▸ **ASSIGNED TASK**: Go through the listing and pick out each line with the word "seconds" in it.
※ ※ ※
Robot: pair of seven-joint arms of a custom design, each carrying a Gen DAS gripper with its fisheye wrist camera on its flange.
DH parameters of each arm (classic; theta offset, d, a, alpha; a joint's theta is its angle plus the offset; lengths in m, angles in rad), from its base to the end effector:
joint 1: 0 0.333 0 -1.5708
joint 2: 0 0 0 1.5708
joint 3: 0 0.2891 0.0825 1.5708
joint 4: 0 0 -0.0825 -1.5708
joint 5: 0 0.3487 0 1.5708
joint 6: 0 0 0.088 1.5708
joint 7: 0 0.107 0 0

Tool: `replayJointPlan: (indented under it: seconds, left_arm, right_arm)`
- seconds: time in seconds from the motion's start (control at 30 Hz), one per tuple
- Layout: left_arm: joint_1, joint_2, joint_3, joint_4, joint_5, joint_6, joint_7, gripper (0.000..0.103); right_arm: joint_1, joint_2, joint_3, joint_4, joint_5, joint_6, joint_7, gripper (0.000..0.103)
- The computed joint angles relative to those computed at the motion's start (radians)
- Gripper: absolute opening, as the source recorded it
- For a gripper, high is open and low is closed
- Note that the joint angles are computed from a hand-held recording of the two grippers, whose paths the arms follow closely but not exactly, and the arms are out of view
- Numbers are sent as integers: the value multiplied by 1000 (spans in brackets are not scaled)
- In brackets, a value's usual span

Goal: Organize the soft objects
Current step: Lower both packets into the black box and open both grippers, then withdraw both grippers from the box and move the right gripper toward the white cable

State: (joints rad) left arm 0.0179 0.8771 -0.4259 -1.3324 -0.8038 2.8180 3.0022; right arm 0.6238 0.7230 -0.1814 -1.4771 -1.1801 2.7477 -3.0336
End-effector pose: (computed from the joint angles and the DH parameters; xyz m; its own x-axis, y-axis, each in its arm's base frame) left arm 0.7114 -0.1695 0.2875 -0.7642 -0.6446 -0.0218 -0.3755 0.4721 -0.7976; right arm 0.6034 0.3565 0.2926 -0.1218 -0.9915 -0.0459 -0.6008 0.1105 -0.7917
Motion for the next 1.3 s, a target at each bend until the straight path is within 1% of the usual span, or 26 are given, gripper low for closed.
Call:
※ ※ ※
▸ **EXERCISE RESPONSE**:
Tool: `replayJointPlan: (indented under it: seconds, left_arm, right_arm)`
- seconds: time in seconds from the motion's start (control at 30 Hz), one per tuple

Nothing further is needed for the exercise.